(Work instructions)
Exclude all pictures, then write out exactly the lines below from the first one through the line with "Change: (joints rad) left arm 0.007".

(Records for processing)
------------------------------------------------
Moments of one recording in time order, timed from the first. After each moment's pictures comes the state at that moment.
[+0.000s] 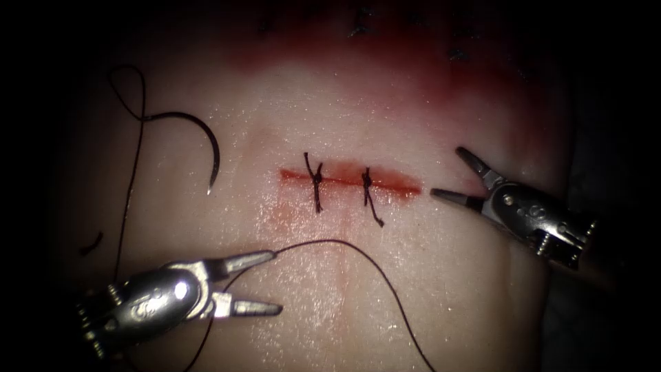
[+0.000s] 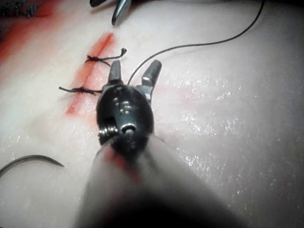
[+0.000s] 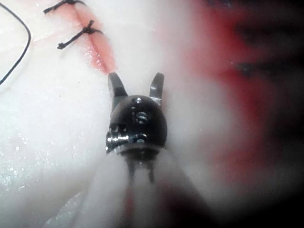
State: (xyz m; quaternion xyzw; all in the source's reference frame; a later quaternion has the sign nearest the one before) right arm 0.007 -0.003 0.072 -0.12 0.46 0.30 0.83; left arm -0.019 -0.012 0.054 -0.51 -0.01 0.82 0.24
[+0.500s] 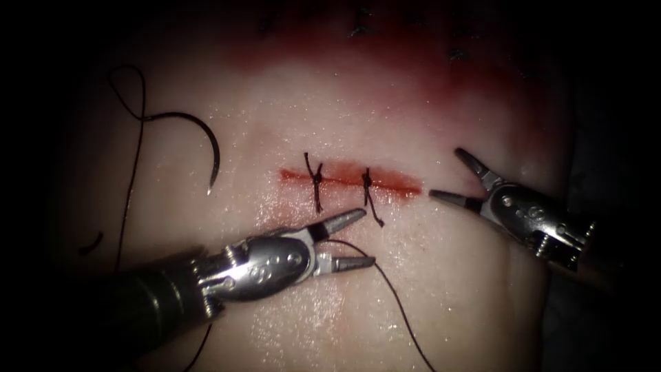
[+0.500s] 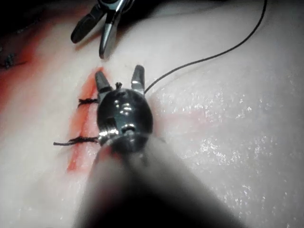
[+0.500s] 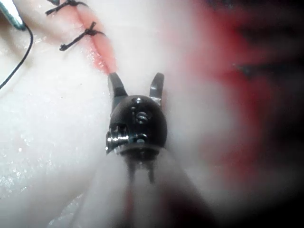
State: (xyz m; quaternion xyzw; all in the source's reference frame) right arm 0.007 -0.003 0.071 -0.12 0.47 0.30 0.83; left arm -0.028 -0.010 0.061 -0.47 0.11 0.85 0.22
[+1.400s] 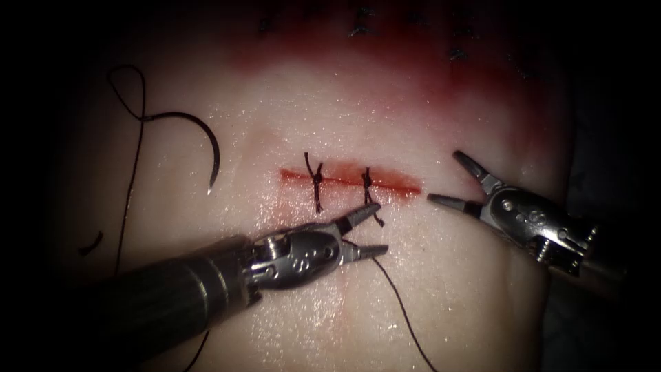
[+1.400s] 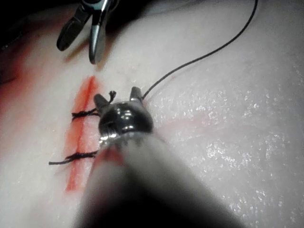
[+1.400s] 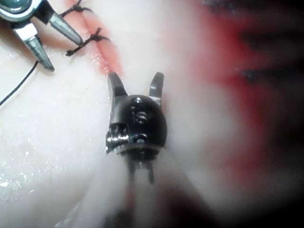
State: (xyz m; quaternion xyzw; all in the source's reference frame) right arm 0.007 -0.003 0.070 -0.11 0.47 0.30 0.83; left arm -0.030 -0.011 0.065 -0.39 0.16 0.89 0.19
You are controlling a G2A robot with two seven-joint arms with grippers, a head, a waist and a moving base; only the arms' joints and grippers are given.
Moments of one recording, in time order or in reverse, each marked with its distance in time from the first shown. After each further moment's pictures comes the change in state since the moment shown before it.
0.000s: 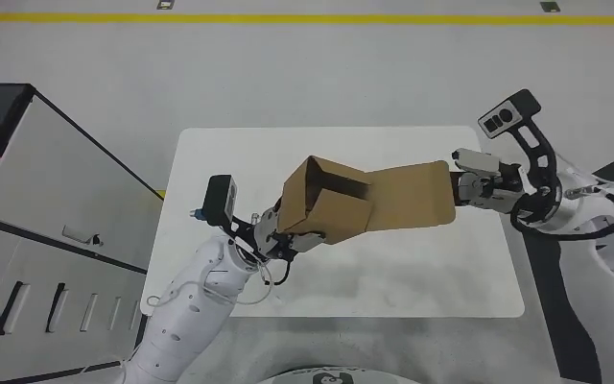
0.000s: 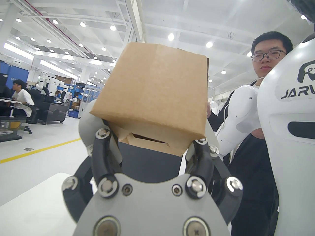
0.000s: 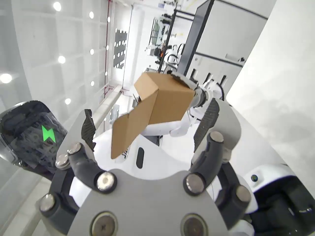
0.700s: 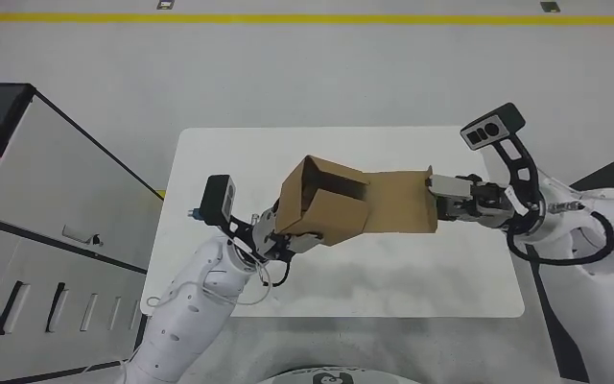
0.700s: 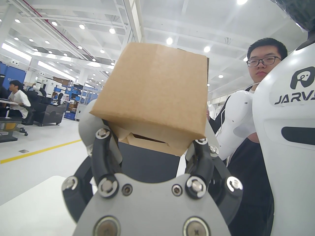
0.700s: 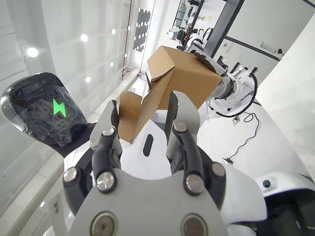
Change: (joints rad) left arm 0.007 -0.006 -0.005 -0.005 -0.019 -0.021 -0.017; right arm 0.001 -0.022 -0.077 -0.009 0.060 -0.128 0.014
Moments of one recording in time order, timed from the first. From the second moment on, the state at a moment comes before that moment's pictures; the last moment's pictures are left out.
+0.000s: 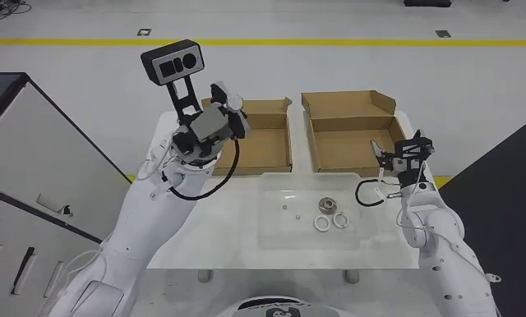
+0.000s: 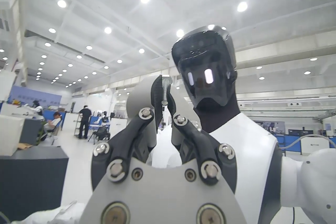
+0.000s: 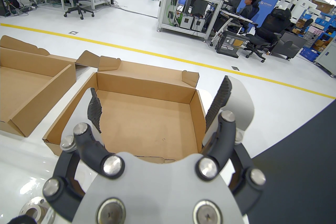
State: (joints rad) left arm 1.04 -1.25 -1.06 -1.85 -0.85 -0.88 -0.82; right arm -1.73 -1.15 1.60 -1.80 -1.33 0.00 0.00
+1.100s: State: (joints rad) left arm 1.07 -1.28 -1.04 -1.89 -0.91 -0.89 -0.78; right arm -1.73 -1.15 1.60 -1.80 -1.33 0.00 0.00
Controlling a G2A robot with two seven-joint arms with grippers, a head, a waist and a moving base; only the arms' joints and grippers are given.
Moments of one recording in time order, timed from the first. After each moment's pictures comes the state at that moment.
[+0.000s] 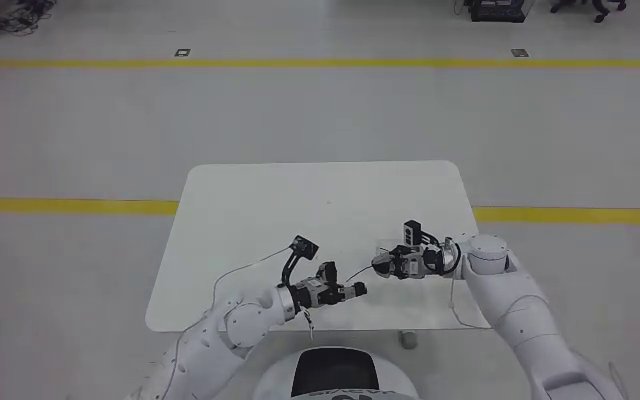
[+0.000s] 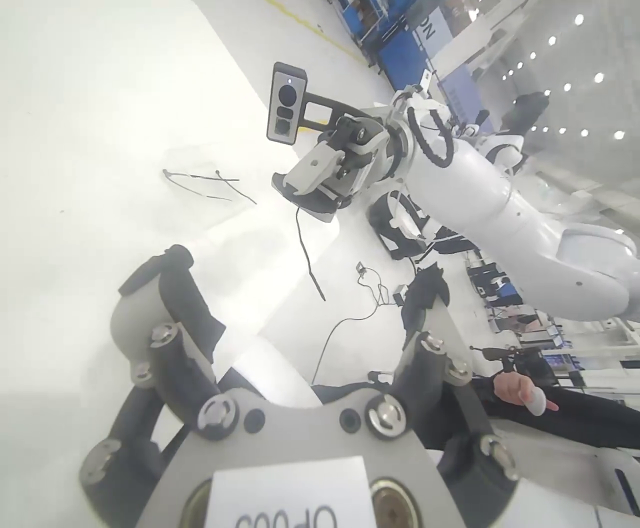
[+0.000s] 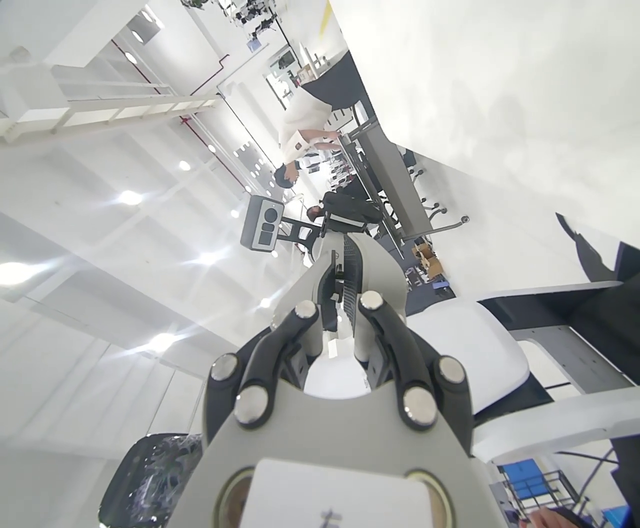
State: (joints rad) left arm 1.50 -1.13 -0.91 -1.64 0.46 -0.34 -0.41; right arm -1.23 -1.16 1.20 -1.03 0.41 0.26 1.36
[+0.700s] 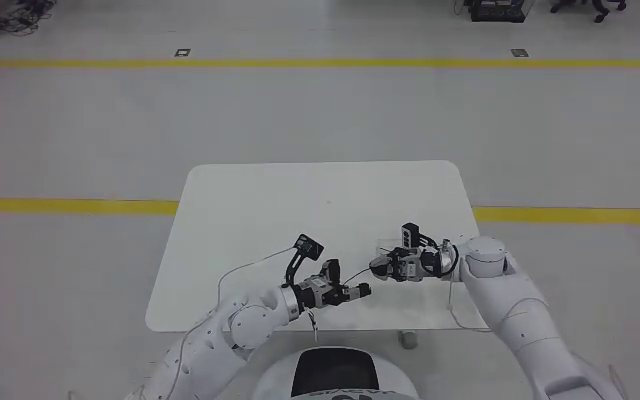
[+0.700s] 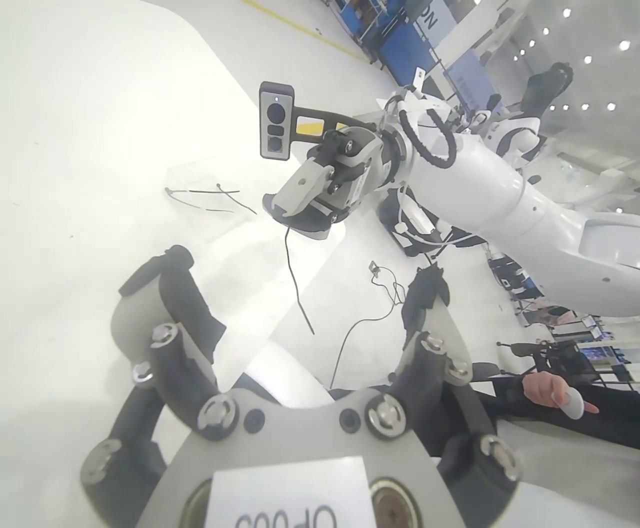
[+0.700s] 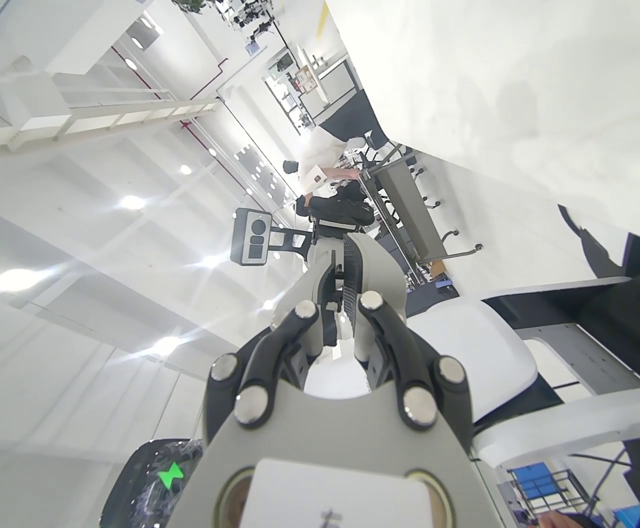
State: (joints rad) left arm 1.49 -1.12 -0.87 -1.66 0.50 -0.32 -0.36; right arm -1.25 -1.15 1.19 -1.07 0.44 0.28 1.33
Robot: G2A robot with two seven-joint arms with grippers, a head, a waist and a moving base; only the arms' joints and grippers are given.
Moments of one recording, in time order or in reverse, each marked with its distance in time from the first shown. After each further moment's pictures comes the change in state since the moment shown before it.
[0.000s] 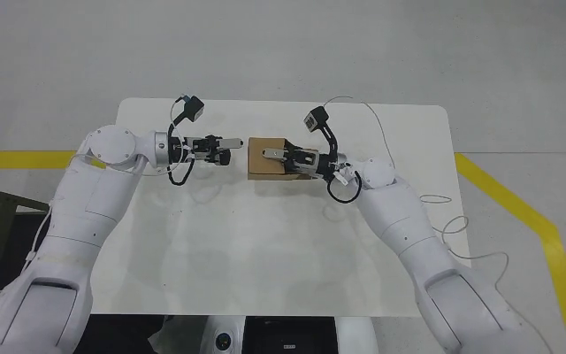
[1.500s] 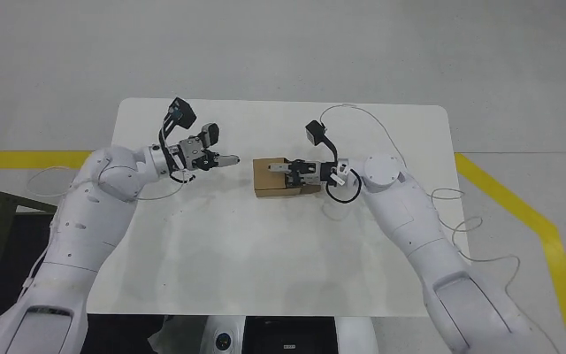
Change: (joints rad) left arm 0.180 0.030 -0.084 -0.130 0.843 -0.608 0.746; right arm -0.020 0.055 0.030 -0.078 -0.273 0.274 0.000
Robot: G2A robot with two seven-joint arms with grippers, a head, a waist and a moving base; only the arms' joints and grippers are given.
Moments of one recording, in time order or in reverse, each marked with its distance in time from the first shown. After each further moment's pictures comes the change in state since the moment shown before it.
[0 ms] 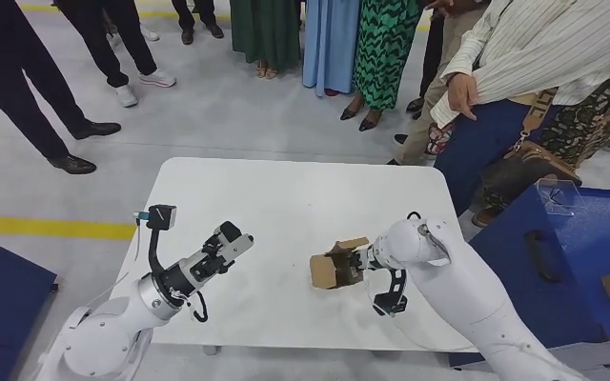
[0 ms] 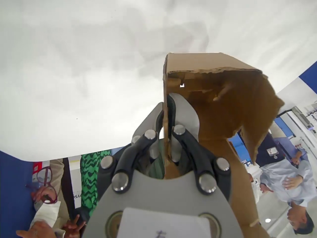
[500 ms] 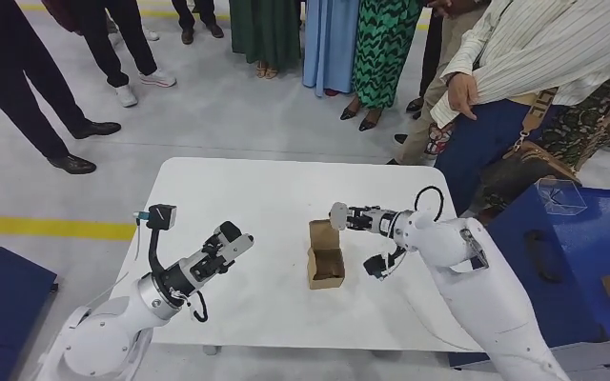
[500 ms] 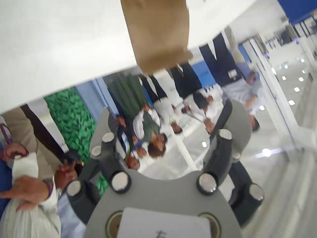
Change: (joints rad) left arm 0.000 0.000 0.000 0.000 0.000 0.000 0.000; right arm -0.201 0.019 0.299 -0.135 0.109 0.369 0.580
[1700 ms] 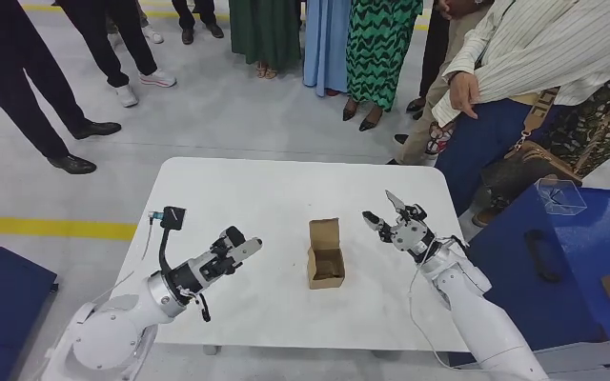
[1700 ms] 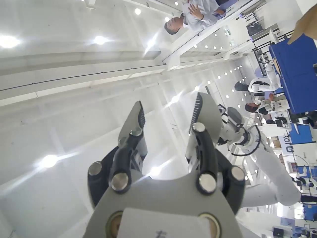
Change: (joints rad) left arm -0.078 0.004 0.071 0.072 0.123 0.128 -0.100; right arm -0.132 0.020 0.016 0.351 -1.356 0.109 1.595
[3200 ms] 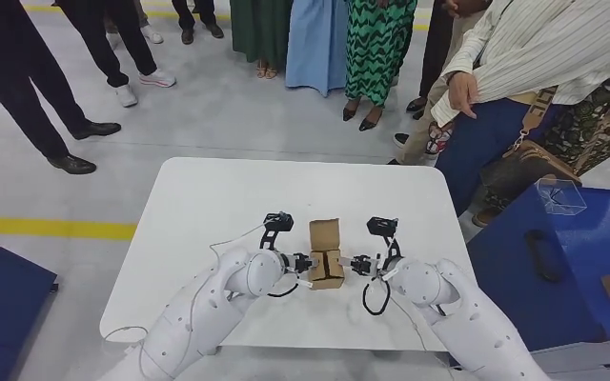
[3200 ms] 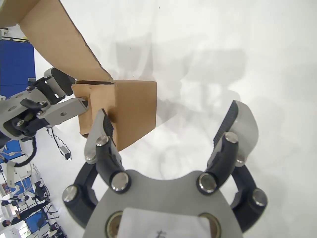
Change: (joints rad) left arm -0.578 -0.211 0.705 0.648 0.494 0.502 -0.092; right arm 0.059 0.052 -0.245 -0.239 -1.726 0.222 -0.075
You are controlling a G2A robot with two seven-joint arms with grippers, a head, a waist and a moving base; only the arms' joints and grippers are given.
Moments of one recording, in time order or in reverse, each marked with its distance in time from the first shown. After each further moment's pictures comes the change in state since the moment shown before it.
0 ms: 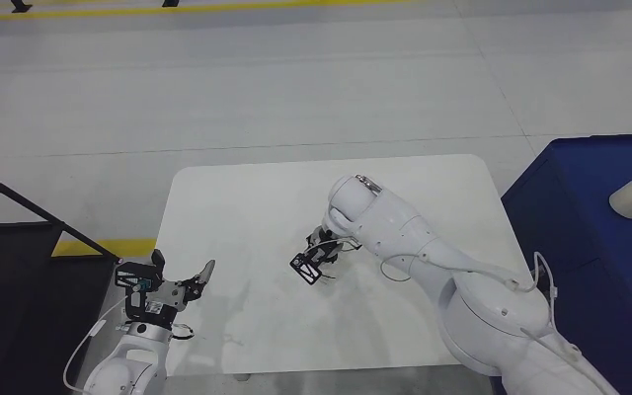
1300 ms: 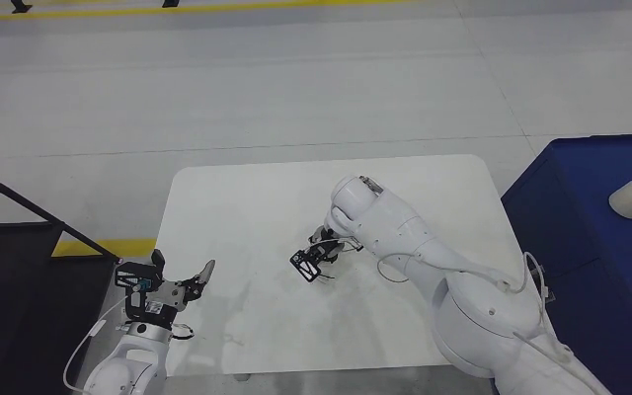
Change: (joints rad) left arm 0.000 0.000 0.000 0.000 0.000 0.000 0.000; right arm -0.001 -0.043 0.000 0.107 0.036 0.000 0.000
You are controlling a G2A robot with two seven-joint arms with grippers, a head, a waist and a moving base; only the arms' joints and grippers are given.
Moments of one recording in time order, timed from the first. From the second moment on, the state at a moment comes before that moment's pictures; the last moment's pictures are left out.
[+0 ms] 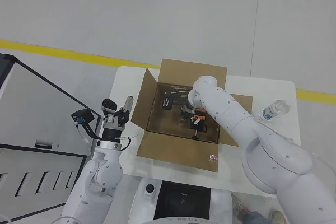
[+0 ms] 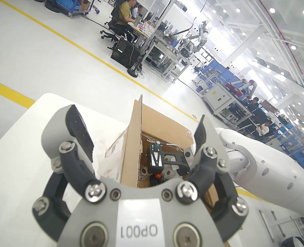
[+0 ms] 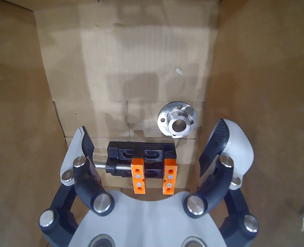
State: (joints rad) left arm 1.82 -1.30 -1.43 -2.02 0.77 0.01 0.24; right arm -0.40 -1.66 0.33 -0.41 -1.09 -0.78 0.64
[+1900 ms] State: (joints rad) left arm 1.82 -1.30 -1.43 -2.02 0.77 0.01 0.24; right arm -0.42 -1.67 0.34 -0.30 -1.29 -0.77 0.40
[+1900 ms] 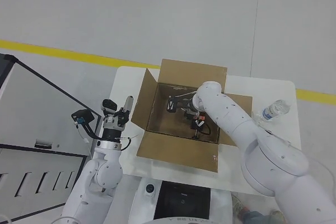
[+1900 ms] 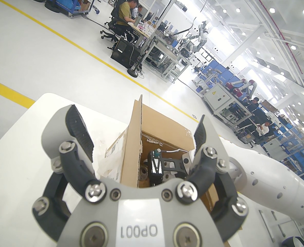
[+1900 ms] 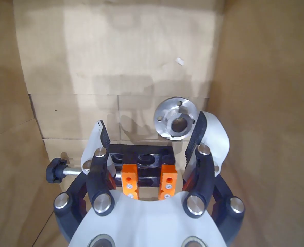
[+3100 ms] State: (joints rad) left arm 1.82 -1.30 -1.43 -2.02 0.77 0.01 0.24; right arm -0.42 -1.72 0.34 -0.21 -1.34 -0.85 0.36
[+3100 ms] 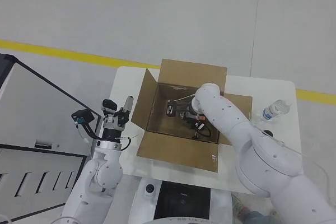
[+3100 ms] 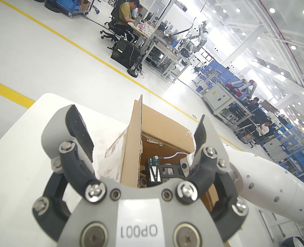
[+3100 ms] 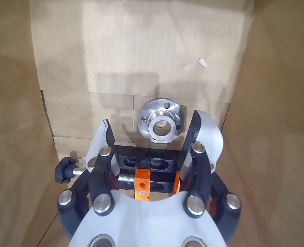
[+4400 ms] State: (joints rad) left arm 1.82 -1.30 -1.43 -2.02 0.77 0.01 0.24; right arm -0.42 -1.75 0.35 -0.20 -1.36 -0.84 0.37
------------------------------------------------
(The completed task)
Moments of one recording in time order, timed from the first. After each moment's pictures comes the state at that moment.
[+0.000s] 
[+0.000s] 
[+0.000s] 
State: (xyz m; quaternion xyzw; all in the source's reference frame; a later quaternion has the sign nearest the one before) right arm 0.007 -0.003 0.072 -0.12 0.46 0.30 0.83; left arm -0.019 -0.012 0.054 -0.51 -0.01 0.82 0.24
[+0.500s] 
[+0.500s] 
[+0.500s] 
State: (xyz m; quaternion xyzw; all in the source's reference frame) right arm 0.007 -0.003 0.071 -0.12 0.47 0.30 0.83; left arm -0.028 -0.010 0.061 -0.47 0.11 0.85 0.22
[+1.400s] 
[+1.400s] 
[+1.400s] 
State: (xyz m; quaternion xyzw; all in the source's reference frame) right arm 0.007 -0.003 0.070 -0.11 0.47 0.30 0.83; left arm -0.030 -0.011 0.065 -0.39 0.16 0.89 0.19
You are controlling a G2A robot with two seven-joint arms with grippers, a head, a waist and a moving base; only the arms' joints and grippers are given.
Moments of one recording, in time order or in reverse, each marked with its distance in time from the first shown. After each further moment's pictures comes the change in state since the moment shown before it.
0.000s: 
0.000s: 
0.000s: 
0.700s: 
0.700s: 
0.700s: 
Change: (joints rad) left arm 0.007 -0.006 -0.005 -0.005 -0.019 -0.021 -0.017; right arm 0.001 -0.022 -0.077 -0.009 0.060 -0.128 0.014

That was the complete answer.